Fished this morning off Peacock's Pocket Road in the MINWR, fishing with soft plastics(all black or black with gold flake), caught 17 Trout, most of them legal, keeping 5 of them. Also had what i think was a small Tarpon hit, but i'm not sure. Looked like one anyway. With all the rain we have had the fishing in this area has been very good, but you have to fish the Marsh side of the Pocket, not the river side  By the way with the Shuttle Launch, this area is closed 3 days before and 1 day after.


----------



## BoatlessFishing (Jun 6, 2005)

*Great info*

Thanks for the report and the info on the closure.
Good thing to know.
thanks again,


----------



## Kozlow (Oct 25, 2002)

Good to hear you got into them. What time is dinner.


----------



## Reelbehind (Jul 30, 2003)

Too late for Dinner Koz, but i got me some Uncle Buck's from Bass Pro and coated the fillets, deep fried them. Now the Wife say's she likes them better then Pompano?  Trout are pretty good but more so than the Pomp's?


----------



## ashrafel68 (Jul 12, 2005)

*Peacock's Pocket*



Reelbehind said:


> Fished this morning off Peacock's Pocket Road in the MINWR,


Did you fish off the road or did you wade ????


----------



## Reelbehind (Jul 30, 2003)

Ash, i fished off the road. I really don't think you would want to wade the marsh side of Peacock Pocket with all those Gators, i see so many that before i get out of my truck i make sure none are close by, which has happened before . And by the way, when you do get out of your car or truck, listen to make sure no RattleSnakes are around, saw two of them last week  Other than that have fun there and catch some fish


----------



## emanuel (Apr 2, 2002)

How far of a drive is this from Mickeytown?


----------



## creek (Dec 16, 2003)

E

Which side of Orlando are you on? It takes me about an hour. I live out by Wekiva Springs State Park.


----------



## ashrafel68 (Jul 12, 2005)

Thanks Reelbehind for the info  ..


----------



## Reelbehind (Jul 30, 2003)

Creek, i live on the East side of Orlando,up state road 419,almost in Seminole County. E, it depends on where you live in Orlando. It is around a 45 min drive for me, but sometimes with this traffic


----------



## emanuel (Apr 2, 2002)

I'm over in Dr. Phillips.
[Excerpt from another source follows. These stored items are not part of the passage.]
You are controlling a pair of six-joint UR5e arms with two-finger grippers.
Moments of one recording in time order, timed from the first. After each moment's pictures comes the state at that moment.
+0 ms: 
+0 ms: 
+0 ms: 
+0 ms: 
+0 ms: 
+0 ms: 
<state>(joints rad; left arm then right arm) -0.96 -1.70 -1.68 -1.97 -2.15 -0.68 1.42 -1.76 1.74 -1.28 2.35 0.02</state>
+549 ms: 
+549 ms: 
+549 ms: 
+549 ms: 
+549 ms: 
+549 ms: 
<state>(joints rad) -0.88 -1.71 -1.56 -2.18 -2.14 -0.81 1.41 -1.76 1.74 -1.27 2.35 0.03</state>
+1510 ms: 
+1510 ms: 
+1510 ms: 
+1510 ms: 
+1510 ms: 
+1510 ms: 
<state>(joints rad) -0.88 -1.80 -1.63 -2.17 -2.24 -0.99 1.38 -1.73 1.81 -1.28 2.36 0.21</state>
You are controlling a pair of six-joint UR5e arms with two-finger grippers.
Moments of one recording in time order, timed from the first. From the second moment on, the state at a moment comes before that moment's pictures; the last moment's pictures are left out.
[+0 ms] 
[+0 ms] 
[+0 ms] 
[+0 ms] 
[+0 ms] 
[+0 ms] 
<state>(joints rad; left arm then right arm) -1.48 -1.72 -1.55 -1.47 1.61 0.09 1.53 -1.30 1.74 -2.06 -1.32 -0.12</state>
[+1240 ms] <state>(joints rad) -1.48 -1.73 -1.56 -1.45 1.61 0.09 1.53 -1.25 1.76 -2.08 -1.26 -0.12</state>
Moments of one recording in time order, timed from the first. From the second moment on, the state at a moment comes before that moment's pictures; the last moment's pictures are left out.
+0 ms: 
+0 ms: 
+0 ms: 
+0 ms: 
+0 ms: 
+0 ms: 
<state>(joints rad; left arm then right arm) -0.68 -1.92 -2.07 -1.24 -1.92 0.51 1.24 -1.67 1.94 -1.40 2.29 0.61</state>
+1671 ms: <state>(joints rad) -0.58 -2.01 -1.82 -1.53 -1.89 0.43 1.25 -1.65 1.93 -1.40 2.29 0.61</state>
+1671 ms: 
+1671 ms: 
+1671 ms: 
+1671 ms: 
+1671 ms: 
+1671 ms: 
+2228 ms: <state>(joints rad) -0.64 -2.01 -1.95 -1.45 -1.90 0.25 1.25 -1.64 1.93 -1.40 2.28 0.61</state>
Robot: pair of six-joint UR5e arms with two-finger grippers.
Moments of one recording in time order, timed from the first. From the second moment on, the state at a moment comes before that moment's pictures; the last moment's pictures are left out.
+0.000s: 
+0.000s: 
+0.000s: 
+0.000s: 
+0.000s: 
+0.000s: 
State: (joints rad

Sounds like a bit of a drive but I might try to fish Saturday, maybe Cocoa.


----------



## creek (Dec 16, 2003)

e you won't be able to fish anywhere in Titusville this weekend, because of the Shuttle launch. They close 2 days before and one day after a successful launch. I am sure it includes Peacock's Pocket. If I am wrong someone will chime in.


----------



## Reelbehind (Jul 30, 2003)

Creek you are right  but E, you can still fish Cocoa. I thought it was 3 day's before and 1 day after?


----------



## creek (Dec 16, 2003)

You are right Reel 3 before 1 after


----------



## Reelbehind (Jul 30, 2003)

Creek, do you know if it is open now? They don't know when the Shuttle is going up so i would think it is?


----------



## emanuel (Apr 2, 2002)

I'm going to try to hit the pier at Cocoa this afternoon around 5. My girlfriend is getting some tattoo work done in Canaveral and I won't have anything else to do.

I'll probably fish the sides for drum, maybe some blues or ladyfish will show up.


----------



## creek (Dec 16, 2003)

Creek, do you know if it is open now?

No I don,t


----------



## creek (Dec 16, 2003)

I heard on another board the Playa Linda is open again.


----------



## Reelbehind (Jul 30, 2003)

Thanks Creek, just might hit it if the business slows down this week


----------



## creek (Dec 16, 2003)

Let me know how you do. If it is still open this weekend, I will go.


----------